Nuestra inmediatez y la de los decimonónicos no son una y la misma. Mientras que la rapidez del viaje aéreo exige casi, casi simultaneidad, la rapidez del viaje en vapor da cabida a la espera. En el avión hay un derroche de las expectativas en torno a nuestro destino, en tanto que en el vapor hay una frugalidad, incluso, estratégica de esas expectativas. Es decir, no tenemos suficiente tiempo para estudiar nuestros propios deseos ni las posibilidades que mentalmente se nos abren cuando pensamos en el lugar al que llegaremos. A diferencia nuestra, hay semanas de por medio para que el viajero decimonónico se relacione con sus expectativas de viaje, y eso ¡durante el mismísimo acto de viajar! Tanto es así que pueden redactarlas y re redactarlas cuantas veces necesiten en sus indispensables diarios.

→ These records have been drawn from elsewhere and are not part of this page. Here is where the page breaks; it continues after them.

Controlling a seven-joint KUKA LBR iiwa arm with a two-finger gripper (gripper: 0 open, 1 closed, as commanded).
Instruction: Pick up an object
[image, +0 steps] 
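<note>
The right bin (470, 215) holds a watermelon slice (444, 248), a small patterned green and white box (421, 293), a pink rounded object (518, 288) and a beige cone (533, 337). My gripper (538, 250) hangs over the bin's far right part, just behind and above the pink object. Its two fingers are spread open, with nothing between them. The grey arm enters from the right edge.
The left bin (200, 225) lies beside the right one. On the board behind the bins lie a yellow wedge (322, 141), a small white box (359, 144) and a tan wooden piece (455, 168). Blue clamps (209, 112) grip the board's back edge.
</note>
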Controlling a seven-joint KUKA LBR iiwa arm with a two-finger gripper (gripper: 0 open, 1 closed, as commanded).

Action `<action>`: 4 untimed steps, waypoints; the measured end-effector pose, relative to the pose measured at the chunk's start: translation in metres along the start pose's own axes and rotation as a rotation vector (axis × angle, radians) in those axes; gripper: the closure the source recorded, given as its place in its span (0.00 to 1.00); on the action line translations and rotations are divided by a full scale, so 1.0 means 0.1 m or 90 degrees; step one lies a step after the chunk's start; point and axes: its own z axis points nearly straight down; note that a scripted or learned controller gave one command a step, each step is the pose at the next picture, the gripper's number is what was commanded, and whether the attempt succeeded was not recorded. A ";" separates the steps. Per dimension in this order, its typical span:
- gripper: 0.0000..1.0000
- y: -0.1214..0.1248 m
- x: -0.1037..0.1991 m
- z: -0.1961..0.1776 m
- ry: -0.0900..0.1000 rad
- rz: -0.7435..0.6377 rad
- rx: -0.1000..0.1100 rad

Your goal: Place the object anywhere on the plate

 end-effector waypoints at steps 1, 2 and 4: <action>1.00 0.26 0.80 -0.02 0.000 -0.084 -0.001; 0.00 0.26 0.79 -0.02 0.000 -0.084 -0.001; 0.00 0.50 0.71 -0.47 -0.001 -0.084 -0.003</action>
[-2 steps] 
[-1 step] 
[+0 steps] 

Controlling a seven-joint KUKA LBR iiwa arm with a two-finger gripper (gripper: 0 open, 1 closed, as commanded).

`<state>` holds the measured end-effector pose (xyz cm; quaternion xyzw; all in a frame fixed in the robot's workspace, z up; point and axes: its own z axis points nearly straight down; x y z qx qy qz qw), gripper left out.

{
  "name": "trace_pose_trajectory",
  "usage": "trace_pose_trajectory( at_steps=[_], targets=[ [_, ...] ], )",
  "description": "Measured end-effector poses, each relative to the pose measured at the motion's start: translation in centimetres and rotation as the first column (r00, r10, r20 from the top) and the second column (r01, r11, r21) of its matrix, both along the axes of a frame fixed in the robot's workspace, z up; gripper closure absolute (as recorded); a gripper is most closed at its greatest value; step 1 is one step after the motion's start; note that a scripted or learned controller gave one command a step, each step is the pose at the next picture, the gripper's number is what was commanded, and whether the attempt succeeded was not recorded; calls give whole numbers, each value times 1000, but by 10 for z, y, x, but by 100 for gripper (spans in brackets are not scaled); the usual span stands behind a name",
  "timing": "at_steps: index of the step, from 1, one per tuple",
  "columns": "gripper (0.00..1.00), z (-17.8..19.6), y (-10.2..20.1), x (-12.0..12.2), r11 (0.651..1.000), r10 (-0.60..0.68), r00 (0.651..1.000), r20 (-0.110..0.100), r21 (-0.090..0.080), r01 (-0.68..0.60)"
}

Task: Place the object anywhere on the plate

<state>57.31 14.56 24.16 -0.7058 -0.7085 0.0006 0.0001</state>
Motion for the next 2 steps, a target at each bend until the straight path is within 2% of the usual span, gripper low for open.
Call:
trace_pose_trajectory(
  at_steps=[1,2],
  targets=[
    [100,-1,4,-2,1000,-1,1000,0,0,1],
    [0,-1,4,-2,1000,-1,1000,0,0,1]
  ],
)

Este ensanchamiento temporal también se manifiesta en lo espacial. Un pasajero de aerolínea, aun el más acomodado, no puede aspirar a recorrer largos pasillos con diferentes salones, sentarse al comedor, salir a recibir la brisa, forjar amistades en cuestión de días con cinco o más viajeros, como sí lo hacían los huéspedes del vapor. Nadie desafiaría al sentido común al denominar como huésped al tripulante del aeroplano, pues no existe la prerrogativa del camarote. El cuerpo es prisionero de la comodidad en nuestros traslados inmediatos.

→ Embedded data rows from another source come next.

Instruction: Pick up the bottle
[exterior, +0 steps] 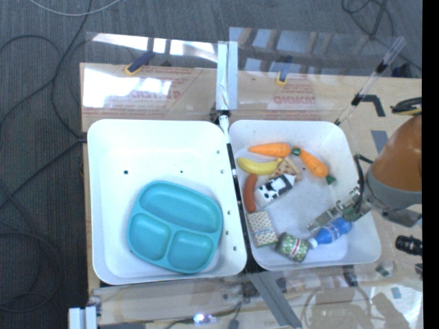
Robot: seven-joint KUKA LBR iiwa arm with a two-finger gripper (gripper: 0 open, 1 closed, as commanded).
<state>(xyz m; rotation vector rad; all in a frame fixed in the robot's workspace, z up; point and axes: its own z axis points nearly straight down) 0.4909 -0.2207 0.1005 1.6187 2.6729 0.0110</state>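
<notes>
Two bins (103,184) side by side, bottle (334,231) lying flat near right bin's front corner beside can (293,247), gripper (336,214) low just above it, seemingly lining up a grasp, jaws' spread impossible to tell.

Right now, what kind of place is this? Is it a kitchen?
Probably not a kitchen: more likely a robot test lab. Two shallow white bins sit on a bench over grey carpet strewn with loose cables, and a grey arm with an orange band reaches toward a small blue plastic bottle among toy food.
</notes>
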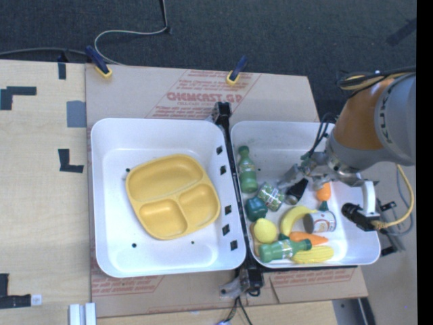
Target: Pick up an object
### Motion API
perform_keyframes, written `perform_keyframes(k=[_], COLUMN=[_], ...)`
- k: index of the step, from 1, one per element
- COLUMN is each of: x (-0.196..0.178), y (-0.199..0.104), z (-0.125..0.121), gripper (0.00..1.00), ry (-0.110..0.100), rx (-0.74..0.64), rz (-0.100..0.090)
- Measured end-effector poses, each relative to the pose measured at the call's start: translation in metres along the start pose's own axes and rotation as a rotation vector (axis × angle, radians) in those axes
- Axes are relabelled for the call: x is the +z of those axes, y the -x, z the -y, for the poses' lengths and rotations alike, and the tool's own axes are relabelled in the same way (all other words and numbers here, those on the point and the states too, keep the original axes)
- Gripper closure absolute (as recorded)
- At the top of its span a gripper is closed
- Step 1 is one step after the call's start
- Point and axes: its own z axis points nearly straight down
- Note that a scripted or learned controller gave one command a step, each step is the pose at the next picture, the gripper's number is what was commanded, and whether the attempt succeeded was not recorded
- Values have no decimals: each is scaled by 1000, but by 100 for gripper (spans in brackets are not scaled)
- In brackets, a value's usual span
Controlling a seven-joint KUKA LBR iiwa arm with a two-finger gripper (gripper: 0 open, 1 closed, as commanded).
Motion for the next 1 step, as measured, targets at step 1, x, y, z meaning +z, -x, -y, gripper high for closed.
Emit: perform_keyframes(k=[1], x=[16], y=[-51], z=[59], gripper=[0], ry=[6], rx=[1], rz=[2])
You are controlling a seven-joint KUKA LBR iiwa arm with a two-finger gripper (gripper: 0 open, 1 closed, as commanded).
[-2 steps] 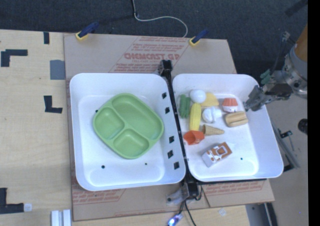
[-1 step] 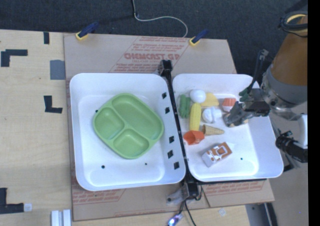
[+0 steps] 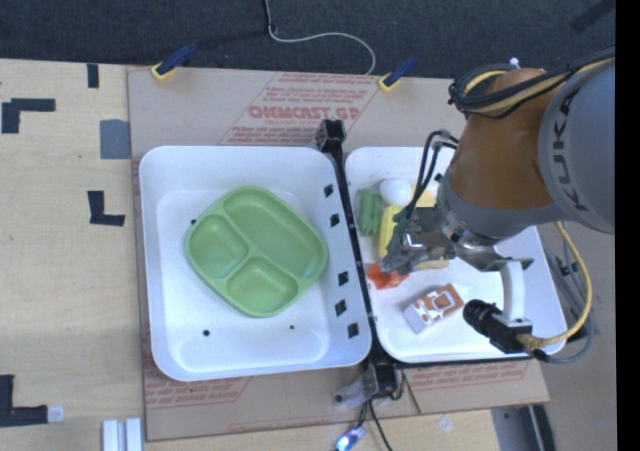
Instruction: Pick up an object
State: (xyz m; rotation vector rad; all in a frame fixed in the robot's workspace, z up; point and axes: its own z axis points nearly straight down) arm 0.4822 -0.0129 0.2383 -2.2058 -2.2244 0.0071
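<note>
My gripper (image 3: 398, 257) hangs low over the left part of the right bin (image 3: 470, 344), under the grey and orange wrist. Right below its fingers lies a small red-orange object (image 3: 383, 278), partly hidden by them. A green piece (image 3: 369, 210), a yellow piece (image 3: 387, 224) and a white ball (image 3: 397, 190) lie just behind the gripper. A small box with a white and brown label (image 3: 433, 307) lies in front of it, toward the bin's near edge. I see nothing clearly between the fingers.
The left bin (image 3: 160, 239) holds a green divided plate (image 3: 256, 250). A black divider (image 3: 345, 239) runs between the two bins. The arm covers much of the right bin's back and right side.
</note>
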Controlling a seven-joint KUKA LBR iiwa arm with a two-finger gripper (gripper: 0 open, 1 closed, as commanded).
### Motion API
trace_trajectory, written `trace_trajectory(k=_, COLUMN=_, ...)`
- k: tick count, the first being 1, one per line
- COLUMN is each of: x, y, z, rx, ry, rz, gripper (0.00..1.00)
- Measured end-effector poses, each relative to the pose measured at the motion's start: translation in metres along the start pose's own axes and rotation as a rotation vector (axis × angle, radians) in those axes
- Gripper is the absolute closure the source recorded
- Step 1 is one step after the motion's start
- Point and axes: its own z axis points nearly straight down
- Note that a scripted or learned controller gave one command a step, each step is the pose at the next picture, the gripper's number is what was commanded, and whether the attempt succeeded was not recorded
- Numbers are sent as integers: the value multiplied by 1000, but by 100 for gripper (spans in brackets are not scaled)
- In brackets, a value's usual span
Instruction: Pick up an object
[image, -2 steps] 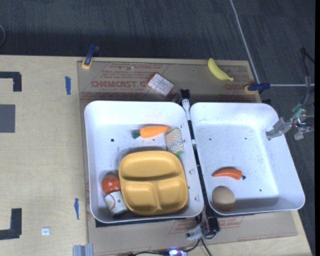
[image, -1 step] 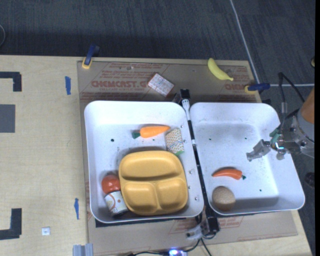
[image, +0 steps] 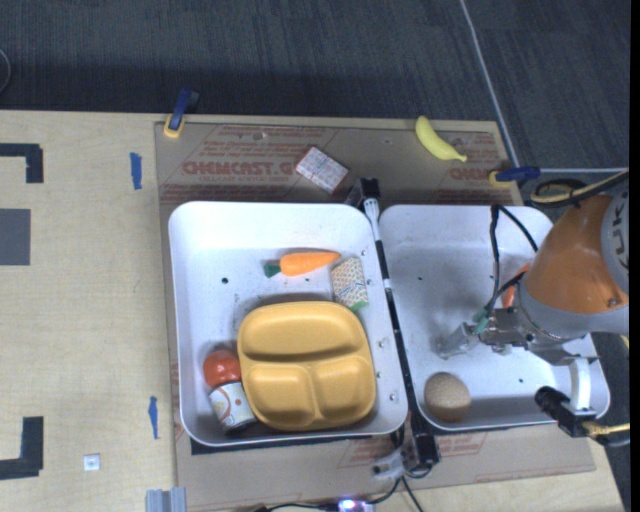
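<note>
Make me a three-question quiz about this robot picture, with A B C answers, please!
1. Where is the carrot?
A. left bin
B. right bin
C. on the floor

2. What colour is the big divided tray?
A. blue
B. yellow
C. green

3. Where is the gripper?
A. over the left bin
B. outside both bins
C. low inside the right bin

Answers:
1 A, it lies near the far wall of the left bin.
2 B, it is yellow all over.
3 C, it sits above the right bin floor, near the brown potato-like lump.
</note>
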Motion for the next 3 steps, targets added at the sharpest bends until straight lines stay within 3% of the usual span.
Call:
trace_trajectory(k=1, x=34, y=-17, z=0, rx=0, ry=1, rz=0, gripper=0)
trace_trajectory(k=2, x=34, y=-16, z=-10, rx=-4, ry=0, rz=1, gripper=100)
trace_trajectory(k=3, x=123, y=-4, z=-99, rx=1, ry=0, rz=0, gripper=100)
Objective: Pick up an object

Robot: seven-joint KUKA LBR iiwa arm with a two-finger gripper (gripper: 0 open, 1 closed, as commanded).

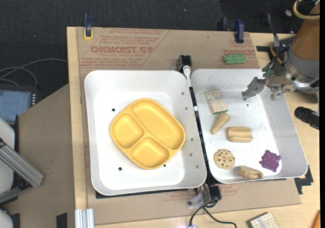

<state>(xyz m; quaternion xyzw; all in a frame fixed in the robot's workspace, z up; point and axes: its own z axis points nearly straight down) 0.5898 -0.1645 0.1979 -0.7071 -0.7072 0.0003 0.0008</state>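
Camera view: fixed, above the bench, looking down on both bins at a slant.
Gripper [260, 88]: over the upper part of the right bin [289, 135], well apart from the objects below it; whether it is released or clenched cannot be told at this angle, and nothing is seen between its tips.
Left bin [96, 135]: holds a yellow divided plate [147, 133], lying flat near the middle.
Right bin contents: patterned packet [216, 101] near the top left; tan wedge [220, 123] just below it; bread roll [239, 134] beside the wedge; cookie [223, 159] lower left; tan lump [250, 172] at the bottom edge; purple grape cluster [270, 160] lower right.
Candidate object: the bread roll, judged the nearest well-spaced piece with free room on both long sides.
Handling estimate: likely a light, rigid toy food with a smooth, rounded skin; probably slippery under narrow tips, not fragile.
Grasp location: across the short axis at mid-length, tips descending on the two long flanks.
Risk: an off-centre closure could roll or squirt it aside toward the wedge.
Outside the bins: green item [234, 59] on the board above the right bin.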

En ese siglo XIX, entre la partida y la llegada mediaba un momento crucial. La dosificación de las expectativas derivaba en la formación de imágenes y de categorías sobre lo desconocido. Es crucial, decía, porque los viajeros participarán de las fuentes de conocimiento que a la mano tengan, durante la navegación, para saber qué les deparará.

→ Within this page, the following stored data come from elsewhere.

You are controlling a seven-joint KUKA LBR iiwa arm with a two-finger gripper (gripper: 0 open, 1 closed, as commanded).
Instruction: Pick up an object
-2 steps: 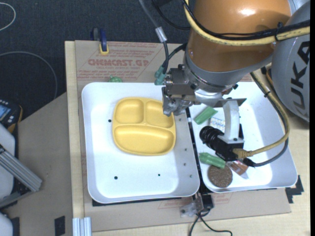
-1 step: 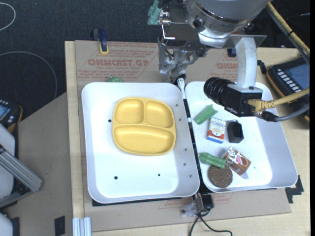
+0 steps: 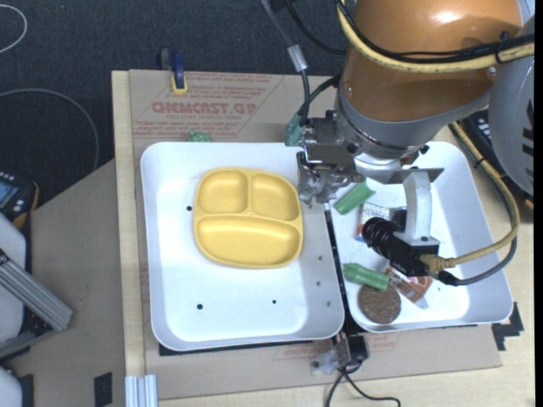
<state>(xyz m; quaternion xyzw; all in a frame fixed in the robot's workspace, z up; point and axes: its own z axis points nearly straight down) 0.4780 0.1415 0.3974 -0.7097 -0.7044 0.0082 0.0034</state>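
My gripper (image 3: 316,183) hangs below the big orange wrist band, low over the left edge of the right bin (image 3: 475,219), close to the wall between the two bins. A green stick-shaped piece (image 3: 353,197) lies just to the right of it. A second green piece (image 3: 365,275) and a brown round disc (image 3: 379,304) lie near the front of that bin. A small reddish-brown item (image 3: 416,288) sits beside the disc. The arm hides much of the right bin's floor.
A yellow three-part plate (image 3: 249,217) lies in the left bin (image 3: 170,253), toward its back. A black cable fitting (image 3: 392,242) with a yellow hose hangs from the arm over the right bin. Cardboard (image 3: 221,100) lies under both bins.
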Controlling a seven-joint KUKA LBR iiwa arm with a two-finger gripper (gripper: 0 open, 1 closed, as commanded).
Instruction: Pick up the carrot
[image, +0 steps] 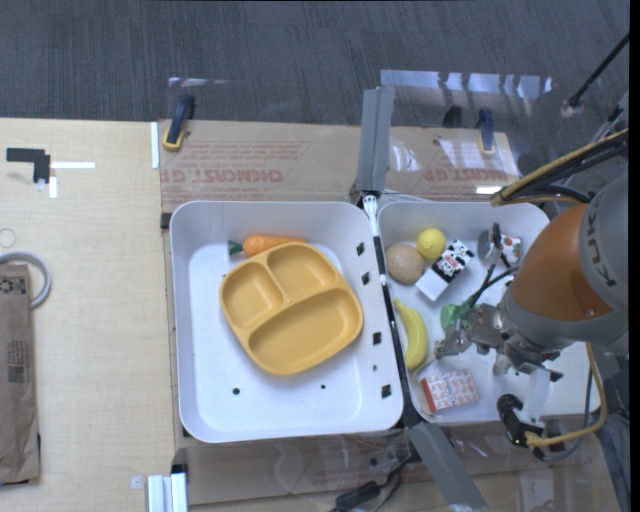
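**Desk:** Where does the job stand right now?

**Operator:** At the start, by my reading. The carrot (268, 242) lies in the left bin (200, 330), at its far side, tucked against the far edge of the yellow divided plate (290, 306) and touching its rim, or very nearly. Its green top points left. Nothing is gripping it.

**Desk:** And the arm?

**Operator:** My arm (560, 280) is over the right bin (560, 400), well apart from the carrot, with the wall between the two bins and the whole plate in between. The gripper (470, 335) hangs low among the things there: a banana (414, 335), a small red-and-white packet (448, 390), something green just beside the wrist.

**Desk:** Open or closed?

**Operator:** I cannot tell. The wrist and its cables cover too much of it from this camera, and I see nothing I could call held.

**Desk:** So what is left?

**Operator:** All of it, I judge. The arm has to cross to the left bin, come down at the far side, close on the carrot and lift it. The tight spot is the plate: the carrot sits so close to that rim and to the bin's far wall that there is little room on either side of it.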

Tienen, para empezar, compañía forastera y pueden, si no padecen de trato adusto, inaugurar charlas para ablandar la curiosidad. Lo mismo que la conversación, existe otro medio para conocer el destino que se avecina. Estos viajeros se reputan como gente civilizada. En el espeso listado de hábitos que todo hombre civilizado ostenta está, todos lo saben, el cultivo de sí mismo mediante lecturas asiduas.[12] Por eso, no es difícil imaginar a estos viajeros en posesión de dos o tres impresos al interior de sus pesadas valijas. Francisco Bulnes, uno más de nuestros viajeros, confiesa: “[desde] el momento en que me ví en marcha, todos los fantasmas de mis lecturas se inclinaron bruscamente para presentarme el globo en sus expléndidos contrastes. Yo aproveché esta protección expontánea de la memoria, para poder apreciar á su hora el desarrollo de la realidad”[13]. El libro es el depósito de la confianza de un viajero que tiene enfrente la calamidad de lo desconocido.


Imagen 1.

La dificultad que todo viajero reprochaba insaciablemente era la enfermedad del mar: el mareo. Hubo innumerables quebraderos de cabeza para desterrar las náuseas durante el viaje. El ingeniero británico, Sir Henry Bessemer, diseñó un vapor cuyos salones y pasillos se balanceaban al ritmo de las ondulaciones para lograr una estabilización. Sin movimientos veleidosos, los viajeros podrían realizar cualquier acción con naturalidad, inclusive leer. El SS Bessemer sólo fue la suma de una buena intención y dos colisiones. (Grabado en madera de J. R. Brown (1874), reproducido de The Graphic: An Illustrated Weekly Newspaper, Dec. 12, 1874, p. 572).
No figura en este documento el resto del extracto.